We started by interviewing our care team to identify barriers and challenges to improving both access and quality of patient care. Our PHMI Practice Implementation Coach, Eugenia Black, was especially helpful in identifying questions that would elicit ideas to optimize the care team at our Golden Valley Health Centers, Florida Suites site. Our original list had 10 projects, which we narrowed down to one by voting as a team. We included the clinic manager, supervisors, providers, and our medical assistants in the voting process. That was something new for us -- including everyone on our care team.
Ultimately you chose an immunization room for children as your first project. Can you tell us more about why that is important?
An immunization room has always been on our wish list, even before PHMI. Providers always want their patients to get their shots, but we had some barriers. For example, we had patients coming in for acute visits who were also due for shots, but they arrived late, so we ran out of time or there wasn’t a room available. We were missing a big opportunity to vaccinate these kids rather than schedule them for a later visit and potentially have them not return.
How did you bring your vision for the immunization room to life?
Once we were committed, we got creative about how to make it happen. The PHMI team brought focus, sharing a quality improvement perspective that helped us think sequentially through how to set goals for increasing our immunization rates. We continued working with the whole care team to identify process steps, holding a vision for all our team members to take part in creation of the room.
What was your first Plan-Do-Study-Act (PDSA) cycle?
Our first PDSA cycle involved one provider with their panel. We dedicated a room in the clinic to giving immunizations. Either two nurses, or one nurse and one medical assistant, would staff this immunization room.

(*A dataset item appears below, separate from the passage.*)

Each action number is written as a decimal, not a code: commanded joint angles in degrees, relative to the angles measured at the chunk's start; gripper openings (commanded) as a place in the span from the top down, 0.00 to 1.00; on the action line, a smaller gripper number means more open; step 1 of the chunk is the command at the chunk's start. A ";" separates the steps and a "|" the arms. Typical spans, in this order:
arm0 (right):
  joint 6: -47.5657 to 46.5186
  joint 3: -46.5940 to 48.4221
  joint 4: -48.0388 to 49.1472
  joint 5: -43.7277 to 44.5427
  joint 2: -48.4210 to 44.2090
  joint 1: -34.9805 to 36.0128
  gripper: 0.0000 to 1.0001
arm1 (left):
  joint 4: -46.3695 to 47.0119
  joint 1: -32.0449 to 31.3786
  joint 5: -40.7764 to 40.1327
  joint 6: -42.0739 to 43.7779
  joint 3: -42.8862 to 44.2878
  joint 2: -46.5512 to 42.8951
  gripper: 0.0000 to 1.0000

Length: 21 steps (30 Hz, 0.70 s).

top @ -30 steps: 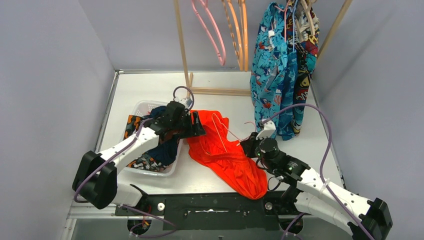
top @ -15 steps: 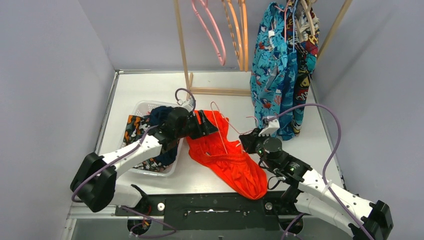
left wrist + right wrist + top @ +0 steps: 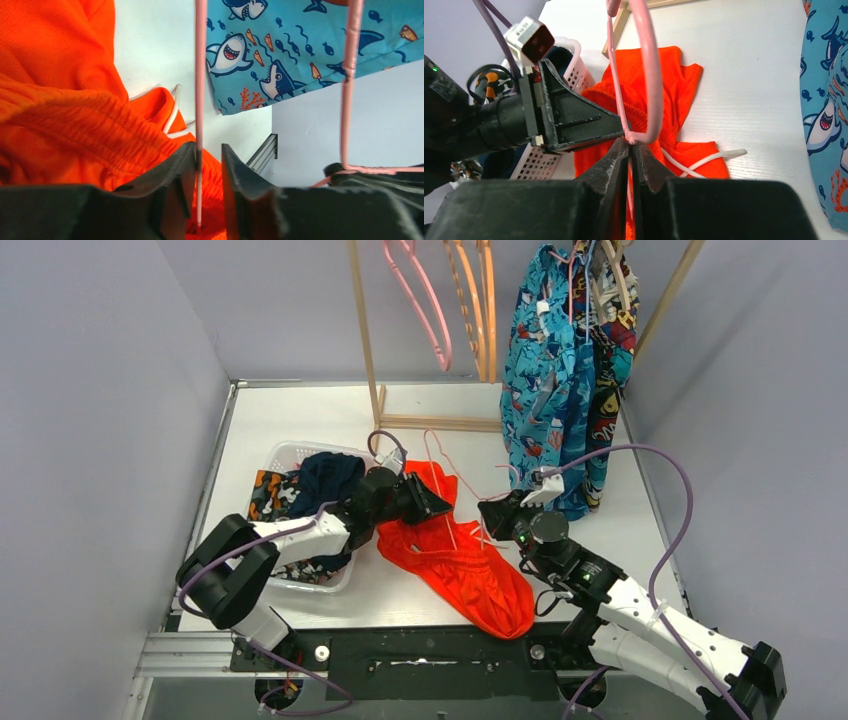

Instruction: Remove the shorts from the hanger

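The orange-red shorts [image 3: 455, 562] lie crumpled on the table, still threaded on a thin pink hanger [image 3: 441, 468]. My right gripper [image 3: 492, 517] is shut on the hanger's neck [image 3: 651, 75], just below its hook, above the shorts [image 3: 659, 85]. My left gripper [image 3: 440, 502] sits over the shorts' waistband [image 3: 65, 115]. Its jaws stand slightly apart around a straight bar of the hanger [image 3: 200, 75], which rests against the left finger [image 3: 180, 165]. In their own wrist views the grippers show as left [image 3: 209, 150] and right [image 3: 630, 145].
A white basket [image 3: 285, 452] at the left holds navy shorts [image 3: 325, 475] and a black printed pair [image 3: 268, 492]. A wooden rack [image 3: 365, 330] at the back carries empty hangers [image 3: 425, 310]. Teal shark shorts [image 3: 545, 390] and a comic-print pair [image 3: 610, 380] hang there, close behind my right arm.
My left gripper has moved right from the basket side, across the orange shorts, to the hanger bar. My right gripper has shifted slightly farther back with the hanger, which now stands more upright.
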 commanded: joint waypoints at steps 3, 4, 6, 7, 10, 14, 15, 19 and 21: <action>0.54 4.76 3.74 1.35 0.12 0.43 1.00 | 10.85 0.07 2.39 -4.08 -1.05 1.06 0.98; 0.85 4.93 3.58 1.22 0.09 0.43 1.00 | 10.57 0.25 2.28 -3.96 -1.14 0.88 1.00; 1.28 5.20 3.03 0.47 -0.02 0.43 0.92 | 10.33 0.75 1.88 -3.98 -1.04 0.30 1.00; 1.29 5.44 2.56 0.18 -0.03 0.41 0.82 | 9.57 1.06 1.35 -4.02 -0.89 -0.10 1.00; 1.92 7.40 -1.99 0.55 -0.22 0.43 0.61 | 7.75 2.80 -0.67 -4.39 -0.80 -1.56 1.00; 1.98 8.86 -7.69 1.08 -1.98 0.45 0.48 | 6.15 7.43 -3.12 -4.39 -0.13 -3.93 1.00; 2.10 8.74 -8.83 1.02 -2.68 0.43 0.46 | 5.42 8.49 -3.43 -3.91 0.43 -4.51 1.00; 4.49 6.65 -12.90 0.40 -6.53 0.50 0.44 | 2.85 11.59 -4.36 -2.88 2.31 -5.72 1.00; 5.71 4.89 -13.56 -0.59 -8.81 0.54 0.41 | 3.12 12.20 -4.10 -3.69 2.41 -5.78 1.00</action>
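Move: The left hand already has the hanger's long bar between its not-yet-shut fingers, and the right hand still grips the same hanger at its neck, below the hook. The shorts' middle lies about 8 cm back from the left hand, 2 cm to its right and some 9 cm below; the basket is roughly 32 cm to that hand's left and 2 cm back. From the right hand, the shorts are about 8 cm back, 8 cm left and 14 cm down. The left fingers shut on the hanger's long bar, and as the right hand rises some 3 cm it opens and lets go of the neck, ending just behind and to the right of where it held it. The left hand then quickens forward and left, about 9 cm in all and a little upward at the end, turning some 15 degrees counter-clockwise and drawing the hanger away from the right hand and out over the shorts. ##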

With the team’s insights, especially clinicians who were very engaged in the work and self-motivated to get involved in the trial project, we started looking at the immunization care gaps before and after the intervention to determine the effect of the intervention. We are now in the process of creating a tracker that looks at care gaps by provider, and we’re working on data validity. We’re also tracking how cycle time is affected by this intervention with our medical assistants, and we determined that this project improved the cycle time enough that it makes it worth adding more nurses to the team to staff the immunization room.

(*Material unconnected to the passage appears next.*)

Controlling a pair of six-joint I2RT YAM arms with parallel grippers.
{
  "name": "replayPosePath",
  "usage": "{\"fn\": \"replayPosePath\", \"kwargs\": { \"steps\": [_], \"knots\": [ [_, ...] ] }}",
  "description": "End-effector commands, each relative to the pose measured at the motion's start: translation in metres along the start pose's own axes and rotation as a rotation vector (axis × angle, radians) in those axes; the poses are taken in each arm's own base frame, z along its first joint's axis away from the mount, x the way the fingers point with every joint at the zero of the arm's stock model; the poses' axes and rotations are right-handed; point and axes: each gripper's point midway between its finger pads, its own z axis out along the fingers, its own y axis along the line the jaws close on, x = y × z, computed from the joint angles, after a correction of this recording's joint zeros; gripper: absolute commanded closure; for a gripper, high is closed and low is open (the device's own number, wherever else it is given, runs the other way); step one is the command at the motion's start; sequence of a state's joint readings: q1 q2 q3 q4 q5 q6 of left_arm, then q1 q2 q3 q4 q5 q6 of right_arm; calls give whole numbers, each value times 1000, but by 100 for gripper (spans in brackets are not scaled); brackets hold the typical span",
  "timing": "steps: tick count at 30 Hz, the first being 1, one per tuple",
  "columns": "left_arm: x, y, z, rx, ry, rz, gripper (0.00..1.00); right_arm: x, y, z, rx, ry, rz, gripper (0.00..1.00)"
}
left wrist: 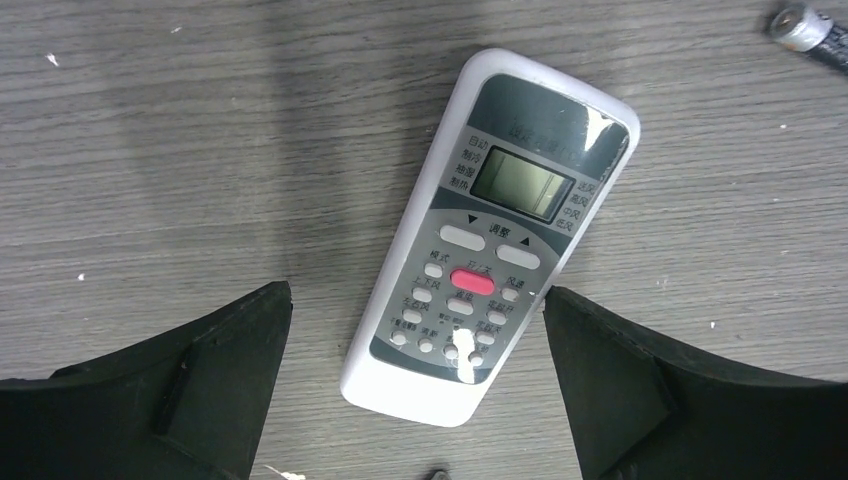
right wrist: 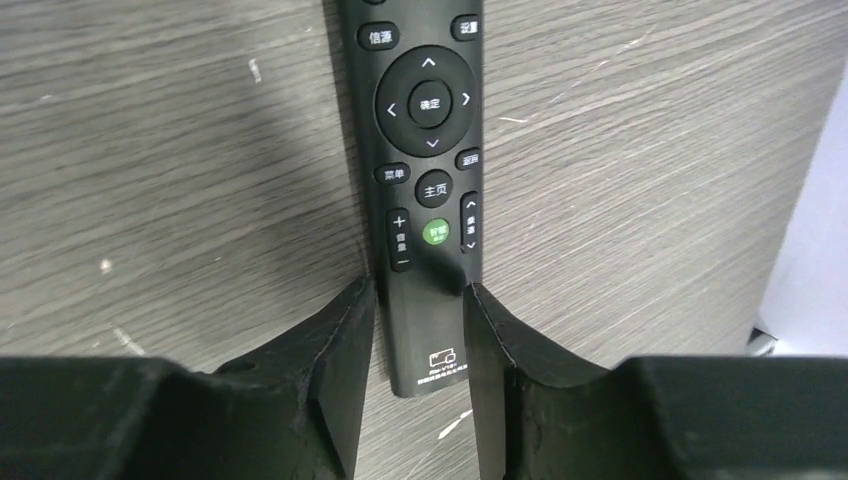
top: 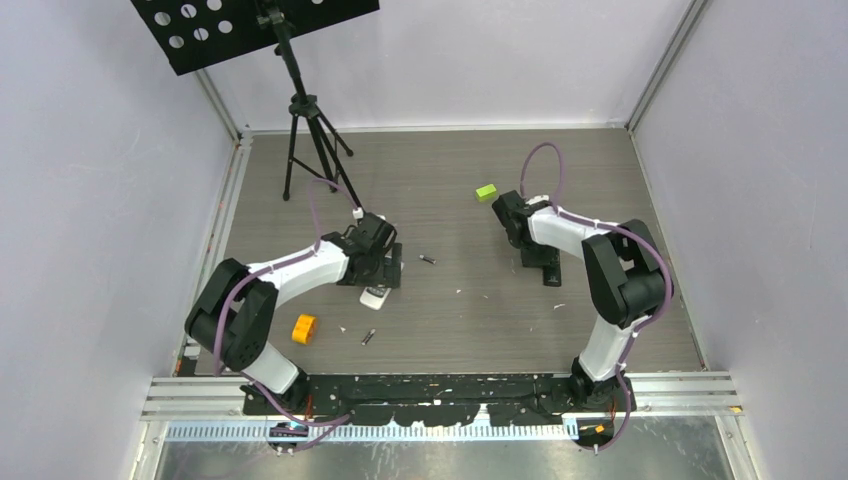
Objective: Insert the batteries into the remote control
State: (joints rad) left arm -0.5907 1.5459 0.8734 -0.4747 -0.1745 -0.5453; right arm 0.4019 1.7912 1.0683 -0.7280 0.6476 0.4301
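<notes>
A white remote control lies face up on the table, its lower end between the fingers of my left gripper, which stands wide open and clear of it. A black remote control also lies face up. My right gripper straddles its lower end with the jaws slightly apart: a thin gap shows on the left, and the right finger sits close against the remote. One dark battery lies beyond the white remote. From above, two batteries rest on the table between the arms.
An orange block lies near the left arm's base, and a lime-green block behind the right gripper. A black tripod stands at the back left. Pale walls close in the table.
</notes>
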Motion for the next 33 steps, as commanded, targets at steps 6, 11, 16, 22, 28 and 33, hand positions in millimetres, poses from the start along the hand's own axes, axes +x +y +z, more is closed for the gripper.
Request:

How did going through the process of identifying your PHMI project make you think differently about your care team?
One of the things that came up was that we had never really thought expansively about the variety of roles our medical assistants could play. For example, they can handle some internal referrals and coordination of care. They can also help our nurses, jumping in to support patient care that is within their scope. We’re now talking about new roles to expand even further, and we’re providing our medical assistants with education on quality care.

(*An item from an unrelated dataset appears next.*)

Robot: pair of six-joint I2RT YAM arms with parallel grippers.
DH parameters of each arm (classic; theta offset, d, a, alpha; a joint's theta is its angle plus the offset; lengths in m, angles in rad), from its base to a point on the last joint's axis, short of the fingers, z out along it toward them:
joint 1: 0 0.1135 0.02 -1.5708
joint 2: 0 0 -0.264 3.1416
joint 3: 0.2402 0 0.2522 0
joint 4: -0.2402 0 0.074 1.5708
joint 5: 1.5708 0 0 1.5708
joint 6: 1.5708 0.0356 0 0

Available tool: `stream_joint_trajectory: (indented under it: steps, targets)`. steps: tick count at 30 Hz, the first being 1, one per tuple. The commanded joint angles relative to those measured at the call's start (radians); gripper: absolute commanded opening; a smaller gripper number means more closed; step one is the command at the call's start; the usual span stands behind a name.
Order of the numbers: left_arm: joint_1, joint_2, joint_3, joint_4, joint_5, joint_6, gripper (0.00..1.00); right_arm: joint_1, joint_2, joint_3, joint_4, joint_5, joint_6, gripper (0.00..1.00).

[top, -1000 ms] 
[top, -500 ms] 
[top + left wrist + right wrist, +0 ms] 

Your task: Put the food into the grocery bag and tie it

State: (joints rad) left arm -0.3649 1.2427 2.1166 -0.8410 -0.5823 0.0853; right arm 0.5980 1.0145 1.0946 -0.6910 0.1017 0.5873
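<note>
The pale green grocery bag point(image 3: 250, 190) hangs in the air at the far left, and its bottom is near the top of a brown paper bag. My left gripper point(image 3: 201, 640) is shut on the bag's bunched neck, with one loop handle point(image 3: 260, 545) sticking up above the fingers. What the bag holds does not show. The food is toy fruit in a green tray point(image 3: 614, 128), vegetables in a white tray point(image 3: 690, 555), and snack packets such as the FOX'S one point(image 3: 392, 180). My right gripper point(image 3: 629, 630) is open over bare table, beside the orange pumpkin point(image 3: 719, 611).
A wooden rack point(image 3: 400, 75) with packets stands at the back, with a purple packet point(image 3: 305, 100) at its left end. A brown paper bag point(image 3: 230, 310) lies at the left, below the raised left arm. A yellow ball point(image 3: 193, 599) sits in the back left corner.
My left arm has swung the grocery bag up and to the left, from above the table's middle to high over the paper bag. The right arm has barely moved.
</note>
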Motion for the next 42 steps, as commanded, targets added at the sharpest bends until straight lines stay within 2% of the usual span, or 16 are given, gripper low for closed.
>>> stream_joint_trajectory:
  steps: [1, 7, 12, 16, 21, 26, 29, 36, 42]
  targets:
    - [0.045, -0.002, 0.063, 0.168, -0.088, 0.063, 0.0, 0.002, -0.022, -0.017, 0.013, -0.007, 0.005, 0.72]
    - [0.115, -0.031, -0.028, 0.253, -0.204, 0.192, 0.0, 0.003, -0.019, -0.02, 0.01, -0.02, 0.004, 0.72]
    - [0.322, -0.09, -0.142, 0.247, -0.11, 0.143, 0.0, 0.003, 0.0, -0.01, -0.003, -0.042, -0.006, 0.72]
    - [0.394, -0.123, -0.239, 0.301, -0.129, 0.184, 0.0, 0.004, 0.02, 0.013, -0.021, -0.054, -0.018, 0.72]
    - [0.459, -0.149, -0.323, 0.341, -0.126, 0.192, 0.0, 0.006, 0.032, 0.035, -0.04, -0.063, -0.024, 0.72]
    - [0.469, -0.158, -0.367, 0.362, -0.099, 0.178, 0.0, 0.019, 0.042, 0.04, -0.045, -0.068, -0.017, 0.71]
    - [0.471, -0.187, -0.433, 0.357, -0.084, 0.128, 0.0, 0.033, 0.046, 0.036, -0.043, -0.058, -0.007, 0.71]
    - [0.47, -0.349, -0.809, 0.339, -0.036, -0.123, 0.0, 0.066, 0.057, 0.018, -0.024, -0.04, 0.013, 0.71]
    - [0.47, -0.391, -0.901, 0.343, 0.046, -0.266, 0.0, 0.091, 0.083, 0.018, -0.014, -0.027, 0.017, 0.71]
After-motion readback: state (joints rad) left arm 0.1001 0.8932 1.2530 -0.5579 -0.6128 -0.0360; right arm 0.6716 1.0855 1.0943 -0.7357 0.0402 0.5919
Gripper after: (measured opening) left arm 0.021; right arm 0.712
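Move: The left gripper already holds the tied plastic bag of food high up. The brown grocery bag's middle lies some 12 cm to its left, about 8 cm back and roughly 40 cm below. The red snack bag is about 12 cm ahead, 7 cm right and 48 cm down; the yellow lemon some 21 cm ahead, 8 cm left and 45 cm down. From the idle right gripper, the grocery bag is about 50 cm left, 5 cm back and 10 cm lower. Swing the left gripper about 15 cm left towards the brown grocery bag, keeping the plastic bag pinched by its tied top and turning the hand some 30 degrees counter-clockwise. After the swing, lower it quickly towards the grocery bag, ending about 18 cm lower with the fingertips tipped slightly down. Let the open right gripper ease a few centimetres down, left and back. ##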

Tell us about the immunization room itself. What is it like and could other clinics replicate it?
We identified a room we could annex that was adjacent to the clinic, but we could have used an exam room or even a common space. There are lots of options for clinics that might want to replicate this model. We wanted to make the room kid-friendly, so we covered the walls with animal stickers. Now when a parent is with their child for an immunization, they can focus the child’s attention on a monkey or giraffe while our nurse or medical assistant is giving the vaccine. Currently, we’re working with a local artist who is going to create an original mural for the space. In the room, and throughout the clinic, we also have newly created patient education materials that are easily accessible to and used by our care team staff.
In addition to increasing patient immunization rates, what have some of the other benefits of the project been?
Before the immunization room, we struggled with scheduling, and making the immunizations happen often meant overworking our staff, which we try to avoid. It has really helped having the dedicated room. It’s also caused us to think differently about roles. For example, now we’re exploring creating more advanced medical assistant roles and providing training to our staff so they can step into those roles. We’ve noticed our team is more engaged in the morning huddle too, looking at what immunizations are needed for patients scheduled to come in, looking at our lists of care gap alerts, figuring out triggers we want to use for the care team. For the immunization room, we use a flag in Epic EHR to non-verbally let nurses know a patient in need of immunizations will be coming in.
What are you most excited about in terms of what’s coming next?
We really want to see improved immunization rates and reduction or even elimination of missed opportunities. If our current PDSA cycle is successful, then we’ll test to see if providers perceive having a less crammed schedule. We’ll also look at adding additional staff and automating our reports to close more care gaps. That’s going to take some additional data mining. There is a business case to it as well, with a workforce development opportunity. This is really a way to support our staff, who can get overwhelmed by the high demand at times. The initiative helps us take care of the people who take care of our patients, helping avoid staff burnout.
Ultimately, we’d like to expand to other sites, and increase support for the initiative especially in larger sites with pediatric providers who do a lot of immunizations. We’re also thinking about expanding the use of the immunization room to address other HEDIS measure care groups, broadening to make a quality care room where there is always a nurse who can meet with patients.